Exercise directions:
Go over the material below and report every line that contains the word "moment".
┄┄┄┄┄┄
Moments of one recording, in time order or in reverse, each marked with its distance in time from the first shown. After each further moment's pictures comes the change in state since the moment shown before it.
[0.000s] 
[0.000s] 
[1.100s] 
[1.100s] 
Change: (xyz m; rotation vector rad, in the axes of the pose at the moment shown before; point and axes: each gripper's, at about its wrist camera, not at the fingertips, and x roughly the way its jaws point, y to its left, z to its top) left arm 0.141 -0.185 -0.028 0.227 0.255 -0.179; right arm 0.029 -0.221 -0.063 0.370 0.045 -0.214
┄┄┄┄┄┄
Solved exercise:
Moments of one recording, in time order or in reverse, each marked with its distance in time from the first shown. After each further moment's pictures comes the change in state since the moment shown before it.
Change: (xyz m; rotation vector rad, in the axes of the pose at the moment shown before; point and axes: each gripper's, at about its wrist camera, not at the fingertips, and x roughly the way its jaws point, y to its left, z to its top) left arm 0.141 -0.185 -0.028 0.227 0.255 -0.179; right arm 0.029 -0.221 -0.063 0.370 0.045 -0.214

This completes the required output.